◆ **EXERCISE GOAL**
Where the string "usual" occurs in the material below, report the whole line.

◆ **DATA SECTION**
=== Section Start ===
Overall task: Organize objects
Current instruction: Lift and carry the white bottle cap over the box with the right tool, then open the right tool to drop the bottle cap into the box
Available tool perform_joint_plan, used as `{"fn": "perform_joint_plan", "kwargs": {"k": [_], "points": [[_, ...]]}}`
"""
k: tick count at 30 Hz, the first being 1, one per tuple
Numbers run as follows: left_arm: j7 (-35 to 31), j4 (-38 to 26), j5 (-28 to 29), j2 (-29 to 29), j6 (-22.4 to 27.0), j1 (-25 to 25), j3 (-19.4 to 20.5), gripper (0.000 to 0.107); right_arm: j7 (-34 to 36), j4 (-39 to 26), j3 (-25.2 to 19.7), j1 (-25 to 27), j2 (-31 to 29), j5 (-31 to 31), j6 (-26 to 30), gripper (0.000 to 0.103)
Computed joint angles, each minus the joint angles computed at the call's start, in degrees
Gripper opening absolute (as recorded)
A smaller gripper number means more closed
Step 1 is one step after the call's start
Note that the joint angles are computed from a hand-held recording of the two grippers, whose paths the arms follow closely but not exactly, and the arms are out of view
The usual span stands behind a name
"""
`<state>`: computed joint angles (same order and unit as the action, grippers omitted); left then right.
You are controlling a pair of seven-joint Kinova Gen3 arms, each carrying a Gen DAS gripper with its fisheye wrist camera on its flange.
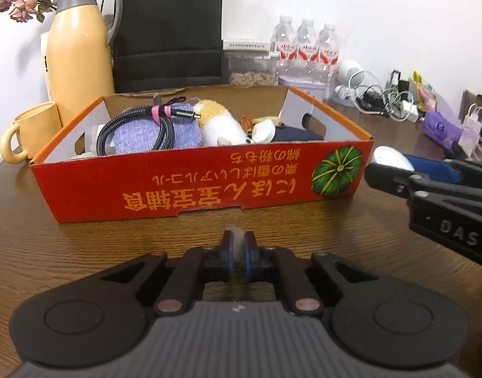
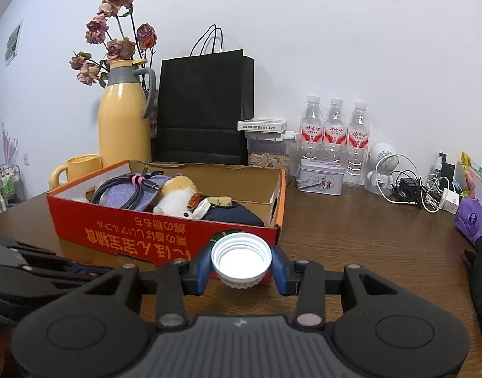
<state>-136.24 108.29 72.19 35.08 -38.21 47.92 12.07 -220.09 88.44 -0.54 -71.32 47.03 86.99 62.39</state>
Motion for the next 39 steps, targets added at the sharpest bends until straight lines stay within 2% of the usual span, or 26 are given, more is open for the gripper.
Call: {"fn": "perform_joint_plan", "kwargs": {"k": [10, 16, 20, 23, 32, 37, 39], "points": [[13.7, 7.2, -14.5, -4.7, -3.6, 1.0, -1.6, 0.007, -1.8, 0.6, 0.0, -0.1, 0.0, 3.2, -0.1, 0.039], [16.8, 7.6, -19.2, -6.8, -4.6, -0.3, -3.0, 0.007, 0.3, -1.7, -0.3, 1.2, -0.5, 4.7, -1.6, 0.039], [16.9, 6.1, -21.0, -7.2, -4.3, -2.0, -3.8, 0.007, 4.2, -5.4, 0.3, 2.5, -0.1, 4.7, -3.6, 0.039], [17.1, 4.6, -22.2, -7.0, -3.2, -3.7, -4.4, 0.007, 8.3, -9.3, 1.5, 3.5, 0.8, 3.5, -5.3, 0.039], [20.7, -0.5, -28.0, -4.3, 0.8, -8.5, -5.7, 0.007, 19.7, -22.6, 6.3, 6.9, 5.9, -5.9, -10.3, 0.039], [21.3, -3.6, -29.8, -2.3, 6.3, -10.1, -7.7, 0.008, 21.7, -25.3, 9.0, 7.8, 8.1, -9.8, -13.3, 0.039], [21.3, -4.1, -30.0, -1.9, 7.1, -9.9, -8.8, 0.009, 22.2, -25.4, 10.1, 7.8, 8.4, -11.1, -14.7, 0.039]]}}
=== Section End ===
◆ **SOLUTION**
The usual span stands behind a name
Motion for the next 39 steps, targets added at the sharpest bends until straight lines stay within 2% of the usual span, or 26 are given, more is open for the gripper.

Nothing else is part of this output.